## [Task goal]
Return the data below exactly as given, except for the images.
# # #
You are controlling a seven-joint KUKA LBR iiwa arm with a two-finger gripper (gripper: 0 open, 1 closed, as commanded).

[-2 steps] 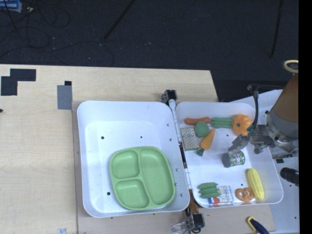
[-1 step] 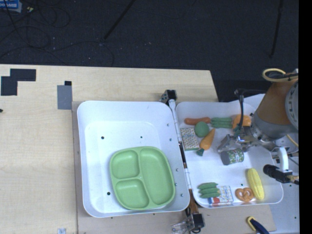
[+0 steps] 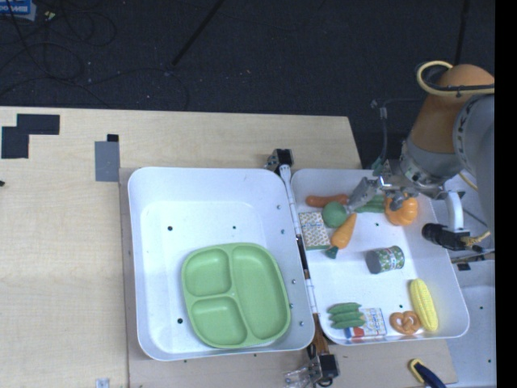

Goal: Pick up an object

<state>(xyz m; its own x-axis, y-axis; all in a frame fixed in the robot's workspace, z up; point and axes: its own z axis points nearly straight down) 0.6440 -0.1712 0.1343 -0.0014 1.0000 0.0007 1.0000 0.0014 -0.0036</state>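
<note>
Toys crowd the right bin point(image 3: 452, 297): a carrot point(image 3: 342, 232) beside a green ball point(image 3: 334, 213), an orange pepper point(image 3: 402, 209), a small can point(image 3: 385, 259), a corn cob point(image 3: 424, 304), a pretzel point(image 3: 405, 322) and pea pods point(image 3: 346, 314). The gripper point(image 3: 361, 192) hangs low over that bin's far side, just above the green ball and near the pepper; whether it is clenched or released I cannot tell. The left bin point(image 3: 153, 208) holds a green divided plate point(image 3: 234, 294).
</note>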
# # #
## [Answer space]
You are controlling a seven-joint KUKA LBR iiwa arm with a two-finger gripper (gripper: 0 open, 1 closed, as commanded).

[-2 steps] 
[-1 step] 
[+0 steps] 

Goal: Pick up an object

<state>(xyz m; its own x-axis, y-axis; all in a frame fixed in the robot's workspace, z up; point and axes: its own z axis points nearly straight down) 0.6440 -0.1712 0.1343 -0.0014 1.0000 0.0007 1.0000 0.0014 -0.0036</state>
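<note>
Toys crowd the right bin point(image 3: 452, 297): a carrot point(image 3: 342, 232) beside a green ball point(image 3: 334, 213), an orange pepper point(image 3: 402, 209), a small can point(image 3: 385, 259), a corn cob point(image 3: 424, 304), a pretzel point(image 3: 405, 322) and pea pods point(image 3: 346, 314). The gripper point(image 3: 361, 192) hangs low over that bin's far side, just above the green ball and near the pepper; whether it is clenched or released I cannot tell. The left bin point(image 3: 153, 208) holds a green divided plate point(image 3: 234, 294).
</note>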

No further output is given for this exercise.